Detection Method:Sandwich
Test principle:This assay employs a two-site sandwich ELISA to quantitate SSH2 in samples. An antibody specific for SSH2 has been pre-coated onto a microplate. Standards and samples are pipetted into the wells and anySSH2 present is bound by the immobilized antibody. After removing any unbound substances, a biotin-conjugated antibody specific for SSH2 is added to the wells. After washing, Streptavidin conjugated Horseradish Peroxidase (HRP) is added to the wells. Following a wash to remove any unbound avidin-enzyme reagent, a substrate solution is added to the wells and color develops in proportion to the amount of SSH2 bound in the initial step. The color development is stopped and the intensity of the color is measured.

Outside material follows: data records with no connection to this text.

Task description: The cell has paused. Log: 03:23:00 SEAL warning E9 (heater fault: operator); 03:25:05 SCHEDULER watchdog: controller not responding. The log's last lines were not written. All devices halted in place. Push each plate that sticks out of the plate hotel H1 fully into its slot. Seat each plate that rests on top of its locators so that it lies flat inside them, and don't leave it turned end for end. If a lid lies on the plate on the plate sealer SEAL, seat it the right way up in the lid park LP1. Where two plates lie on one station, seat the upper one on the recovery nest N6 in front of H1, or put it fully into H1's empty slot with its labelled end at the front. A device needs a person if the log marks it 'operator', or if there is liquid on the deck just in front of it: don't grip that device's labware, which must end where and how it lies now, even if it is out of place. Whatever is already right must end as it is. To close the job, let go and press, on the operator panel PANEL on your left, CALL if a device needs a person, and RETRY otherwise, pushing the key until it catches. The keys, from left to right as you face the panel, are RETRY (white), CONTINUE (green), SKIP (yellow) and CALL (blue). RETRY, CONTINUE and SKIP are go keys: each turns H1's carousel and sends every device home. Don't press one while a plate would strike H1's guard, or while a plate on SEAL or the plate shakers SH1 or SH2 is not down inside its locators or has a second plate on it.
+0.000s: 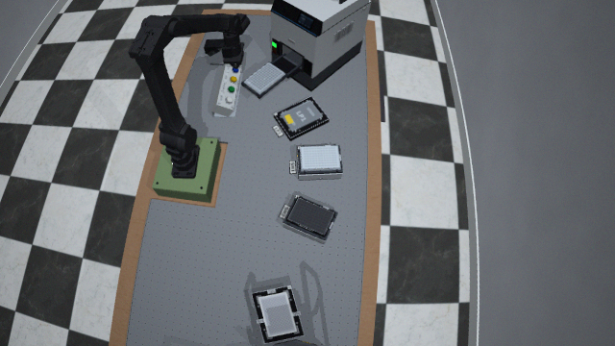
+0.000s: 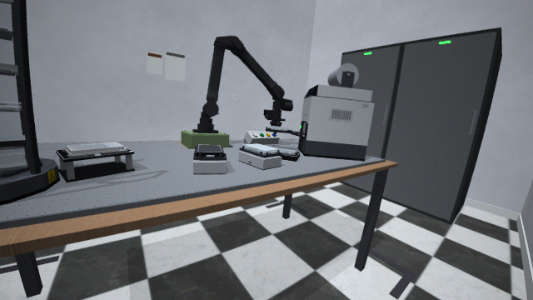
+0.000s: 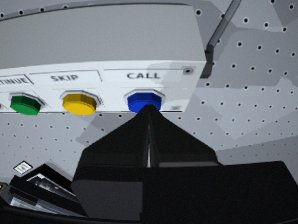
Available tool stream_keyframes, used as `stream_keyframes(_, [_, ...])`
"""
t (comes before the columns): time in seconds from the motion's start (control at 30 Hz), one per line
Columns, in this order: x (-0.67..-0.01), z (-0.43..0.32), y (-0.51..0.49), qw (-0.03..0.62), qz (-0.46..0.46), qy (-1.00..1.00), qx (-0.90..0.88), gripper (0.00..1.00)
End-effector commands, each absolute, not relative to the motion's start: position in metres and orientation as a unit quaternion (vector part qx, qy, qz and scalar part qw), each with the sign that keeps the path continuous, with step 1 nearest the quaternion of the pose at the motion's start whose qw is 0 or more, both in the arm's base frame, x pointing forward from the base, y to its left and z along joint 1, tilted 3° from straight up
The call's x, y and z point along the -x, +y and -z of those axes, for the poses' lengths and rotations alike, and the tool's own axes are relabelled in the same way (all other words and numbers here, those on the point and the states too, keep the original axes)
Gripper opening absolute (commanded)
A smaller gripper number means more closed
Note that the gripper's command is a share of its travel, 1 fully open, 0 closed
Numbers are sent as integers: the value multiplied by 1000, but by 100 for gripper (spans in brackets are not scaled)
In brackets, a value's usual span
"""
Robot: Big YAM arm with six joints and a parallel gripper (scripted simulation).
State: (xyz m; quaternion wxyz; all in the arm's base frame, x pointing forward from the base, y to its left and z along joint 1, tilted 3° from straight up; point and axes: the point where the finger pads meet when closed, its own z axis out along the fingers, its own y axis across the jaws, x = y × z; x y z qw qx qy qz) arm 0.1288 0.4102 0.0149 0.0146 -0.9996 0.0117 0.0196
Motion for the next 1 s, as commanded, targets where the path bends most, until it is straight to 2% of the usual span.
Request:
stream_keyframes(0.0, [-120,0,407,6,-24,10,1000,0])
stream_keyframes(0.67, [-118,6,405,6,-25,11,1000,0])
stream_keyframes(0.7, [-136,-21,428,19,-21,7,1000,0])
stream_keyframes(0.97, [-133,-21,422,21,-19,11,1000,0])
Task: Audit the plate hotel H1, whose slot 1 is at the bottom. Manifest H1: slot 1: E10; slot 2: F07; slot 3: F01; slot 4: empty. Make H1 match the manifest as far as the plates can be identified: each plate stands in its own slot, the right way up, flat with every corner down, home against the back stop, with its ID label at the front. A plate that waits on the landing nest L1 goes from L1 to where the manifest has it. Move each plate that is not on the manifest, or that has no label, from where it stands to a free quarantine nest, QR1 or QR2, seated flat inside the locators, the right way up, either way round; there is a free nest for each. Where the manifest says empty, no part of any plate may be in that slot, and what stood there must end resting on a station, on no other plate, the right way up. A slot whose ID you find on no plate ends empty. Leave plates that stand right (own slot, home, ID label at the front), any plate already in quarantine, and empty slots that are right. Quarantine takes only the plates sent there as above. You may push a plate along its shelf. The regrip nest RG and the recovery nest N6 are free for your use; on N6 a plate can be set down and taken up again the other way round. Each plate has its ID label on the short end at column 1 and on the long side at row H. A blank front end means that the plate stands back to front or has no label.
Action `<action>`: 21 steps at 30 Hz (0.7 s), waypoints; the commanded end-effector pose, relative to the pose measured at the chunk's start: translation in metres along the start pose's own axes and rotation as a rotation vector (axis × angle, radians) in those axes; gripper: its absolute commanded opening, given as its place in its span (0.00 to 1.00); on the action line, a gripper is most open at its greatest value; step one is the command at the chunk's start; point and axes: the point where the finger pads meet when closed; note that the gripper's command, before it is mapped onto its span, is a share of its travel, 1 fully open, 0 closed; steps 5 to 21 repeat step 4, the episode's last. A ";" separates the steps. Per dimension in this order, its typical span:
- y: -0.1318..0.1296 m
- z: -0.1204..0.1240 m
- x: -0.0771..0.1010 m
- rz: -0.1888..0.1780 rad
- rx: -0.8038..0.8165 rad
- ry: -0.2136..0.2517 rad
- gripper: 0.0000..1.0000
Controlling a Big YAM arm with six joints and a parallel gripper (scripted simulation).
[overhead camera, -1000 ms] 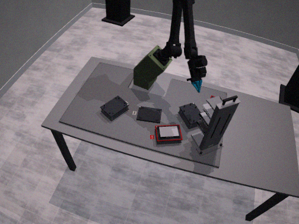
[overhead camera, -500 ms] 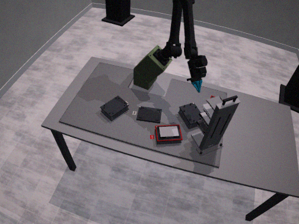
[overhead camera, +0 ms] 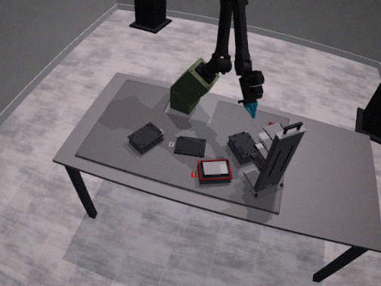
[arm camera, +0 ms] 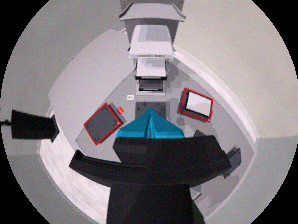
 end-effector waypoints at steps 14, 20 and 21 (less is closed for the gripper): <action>0.004 -0.018 0.002 -0.005 0.000 -0.038 0.00; 0.004 -0.018 0.002 -0.005 0.000 -0.038 0.00; 0.004 -0.018 0.002 -0.005 0.000 -0.038 0.00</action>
Point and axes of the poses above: the point where the finger pads meet when closed, its own x axis back along the fingers, its own y axis across the jaws, z = x × y, and after that the axes turned 5 degrees about x, right-handed
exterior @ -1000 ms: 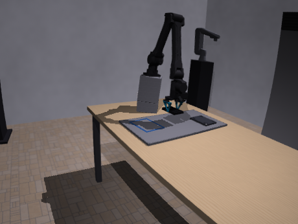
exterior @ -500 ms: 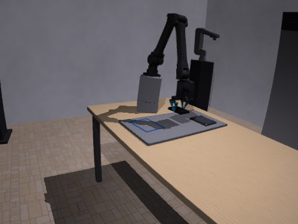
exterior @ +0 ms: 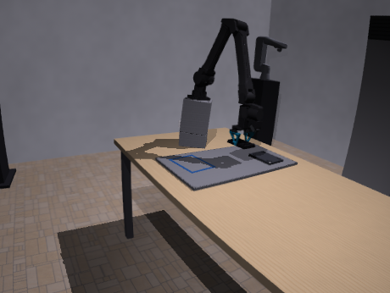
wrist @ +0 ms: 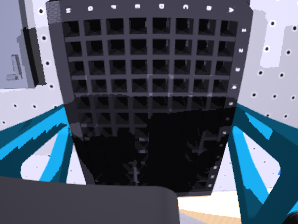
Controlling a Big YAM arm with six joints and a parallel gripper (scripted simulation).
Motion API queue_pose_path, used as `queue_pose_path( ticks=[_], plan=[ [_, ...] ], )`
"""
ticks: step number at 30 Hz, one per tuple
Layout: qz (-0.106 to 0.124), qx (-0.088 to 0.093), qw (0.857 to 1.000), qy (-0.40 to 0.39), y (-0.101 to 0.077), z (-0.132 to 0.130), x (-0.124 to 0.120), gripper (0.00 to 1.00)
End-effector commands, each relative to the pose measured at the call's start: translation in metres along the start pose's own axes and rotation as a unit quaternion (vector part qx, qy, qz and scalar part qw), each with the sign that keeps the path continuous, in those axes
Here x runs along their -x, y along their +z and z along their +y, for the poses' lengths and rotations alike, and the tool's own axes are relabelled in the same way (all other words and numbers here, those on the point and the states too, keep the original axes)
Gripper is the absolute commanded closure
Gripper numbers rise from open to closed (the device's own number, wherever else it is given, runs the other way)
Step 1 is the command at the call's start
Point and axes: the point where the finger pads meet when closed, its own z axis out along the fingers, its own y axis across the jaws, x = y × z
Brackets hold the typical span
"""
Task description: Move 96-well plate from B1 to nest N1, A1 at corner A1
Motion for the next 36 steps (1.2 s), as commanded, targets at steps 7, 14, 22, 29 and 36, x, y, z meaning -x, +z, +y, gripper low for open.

Product Overview:Two of the human proteins, SSH1L and SSH2, were enzymatically active when reacted with an artificial substrate, p-nitrophenyl phosphate. SSH3 did not exhibit activity toward p-nitrophenyl phosphate, and its expression did not reduce the level of P-cofilin in COS-7 cells. In mammalian cells, SSH1L and SSH2 suppressed LIMK1-induced actin reorganization. Furthermore, ssh, SSH1L, and SSH2 dephosphorylated P-cofilin in cultured cells and in cell-free assays. SSH1 encodes 3 isoforms, SSH1L, SSH1S, and SSH1B, and SSH2 encodes 2 isoforms, SSH2 and SSH2B. The SSH3 protein has 471 amino acids. Besides the catalytic domain, 2 other domains are conserved between Drosophila ssh and the human SSHs (domains A and B) and are unique to the SSH family.